[TASK DIRECTIONS]: Please copy, exactly as they appear below, the lines from the one containing "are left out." through the one containing "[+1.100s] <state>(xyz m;".

[RECORD EXCERPTS]:
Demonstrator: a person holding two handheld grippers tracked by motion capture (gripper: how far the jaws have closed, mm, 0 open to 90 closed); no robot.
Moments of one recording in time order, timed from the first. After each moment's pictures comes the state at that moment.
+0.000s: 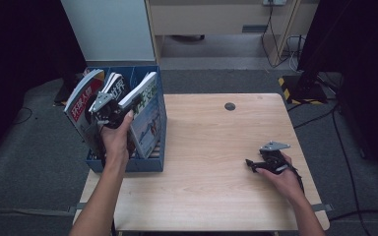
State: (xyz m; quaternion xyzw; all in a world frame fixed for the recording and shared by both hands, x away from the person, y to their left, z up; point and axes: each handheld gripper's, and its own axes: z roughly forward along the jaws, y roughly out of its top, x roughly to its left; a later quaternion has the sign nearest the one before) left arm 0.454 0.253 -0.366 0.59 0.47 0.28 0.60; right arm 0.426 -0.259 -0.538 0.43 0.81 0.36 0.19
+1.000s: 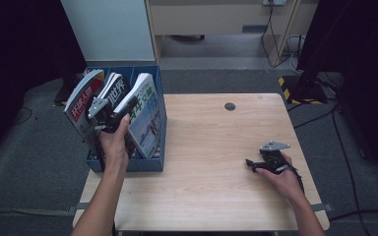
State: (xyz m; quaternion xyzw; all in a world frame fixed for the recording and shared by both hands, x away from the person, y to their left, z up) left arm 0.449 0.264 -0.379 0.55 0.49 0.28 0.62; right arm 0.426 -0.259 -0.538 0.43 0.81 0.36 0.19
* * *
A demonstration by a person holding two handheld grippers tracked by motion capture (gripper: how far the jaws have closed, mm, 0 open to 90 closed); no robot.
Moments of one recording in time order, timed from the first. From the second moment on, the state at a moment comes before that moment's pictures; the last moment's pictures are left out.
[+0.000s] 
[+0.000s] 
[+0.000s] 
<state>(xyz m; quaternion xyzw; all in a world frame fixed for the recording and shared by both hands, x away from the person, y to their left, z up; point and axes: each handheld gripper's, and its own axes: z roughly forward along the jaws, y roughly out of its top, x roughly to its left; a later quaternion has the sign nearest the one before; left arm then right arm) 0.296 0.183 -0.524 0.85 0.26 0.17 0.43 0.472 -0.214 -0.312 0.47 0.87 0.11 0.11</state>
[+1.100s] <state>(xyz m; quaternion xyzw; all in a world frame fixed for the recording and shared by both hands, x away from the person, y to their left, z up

[TASK OUTPUT]:
Moments of one recording in time order, timed from the first. From the second moment on, the state at a moment comes before that moment's pictures; the last moment's pictures are left out.
[+0.000s] 
[+0.000s] 
[+0.000s] 
<state>(xyz m; quaternion xyzw; all in a world frame fixed for the recording and shared by both hands, x away from the person, y to their left, z up; point and axes: each handheld gripper's, and its own axes: z roughly forward along the jaws, y roughly out of its top, x roughly to its left; a later quaternion has the sign nearest the one before; left arm then right arm) 0.296 0.183 -0.524 0.85 0.26 0.17 0.43 0.472 -0.214 -0.312 0.47 0.87 0.11 0.11</state>
[+1.100s] <state>(xyz m; quaternion xyzw; all in a world frame fixed for the recording and shared by both hands, x away from the person, y to their left, z up

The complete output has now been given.